THE SCALING LAW BETWEEN ELECTRON TIME-OF-FLIGHT DISTANCES AND LOOP LENGTHS IN SOLAR FLARES

摘要

From the complete data set of solar flares simultaneously observed with the Burst and Transient Source Experiment (BATSE) on board the Compton Gamma Ray Observatory (CGRO) in the high-time resolution Mode (64 ms) and the Hard X-ray Telescope (HXT) on board Yohkoh, we were able to determine the electron time-of-flight (TOF) distance l' and the flare loop geometry in 42 events. The electron TOP distances were determined from time delays (of x 10-100 ms) of hard X-ray (HXR) pulses (measured in 16 channel spectra over ≈ 20-200 keV), produced by the velocity difference of the HXR-producing electrons.

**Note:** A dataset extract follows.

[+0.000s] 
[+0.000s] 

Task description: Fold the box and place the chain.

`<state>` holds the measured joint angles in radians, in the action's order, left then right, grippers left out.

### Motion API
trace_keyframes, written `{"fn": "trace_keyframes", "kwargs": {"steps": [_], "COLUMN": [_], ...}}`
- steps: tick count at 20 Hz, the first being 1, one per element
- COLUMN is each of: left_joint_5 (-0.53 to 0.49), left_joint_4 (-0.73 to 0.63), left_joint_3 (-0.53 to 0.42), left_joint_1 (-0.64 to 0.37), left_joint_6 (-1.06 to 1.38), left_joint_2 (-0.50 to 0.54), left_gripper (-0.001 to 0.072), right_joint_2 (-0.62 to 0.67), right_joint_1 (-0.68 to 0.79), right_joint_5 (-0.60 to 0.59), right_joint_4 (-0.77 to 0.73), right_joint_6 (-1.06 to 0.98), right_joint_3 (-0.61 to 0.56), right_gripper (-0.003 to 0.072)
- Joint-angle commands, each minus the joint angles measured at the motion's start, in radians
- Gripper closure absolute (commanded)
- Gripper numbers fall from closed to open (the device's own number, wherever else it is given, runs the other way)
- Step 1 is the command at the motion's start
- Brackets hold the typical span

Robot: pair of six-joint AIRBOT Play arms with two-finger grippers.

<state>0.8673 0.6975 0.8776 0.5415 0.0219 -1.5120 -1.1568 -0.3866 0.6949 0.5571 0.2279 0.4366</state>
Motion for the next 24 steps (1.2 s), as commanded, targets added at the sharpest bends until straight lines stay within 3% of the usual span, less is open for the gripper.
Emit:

The flare loops were Mostly identified from double footpoint sources in approx >30 keV HXT images, with radii in the range r = 3000-25,000 km. We find a scaling law between the electron TOF distance l' and the flare loop half-length s = r(π/2), having a mean ratio (and standard deviation) of l'/s = 1.4 ± 0.3. In five flares, we observe coronal approx > 30 keV HXR sources of the Masuda type in the cusp region above the flare loop and find that their heights are consistent with the electron TOF distance to the footpoints. These results provide strong evidence that particle acceleration in solar flares occurs in the cusp region above the flare loop and that the coronal HXR sources discovered by Masuda et al. are a signature of the acceleration site, probably controlled by a magnetic reconnection process.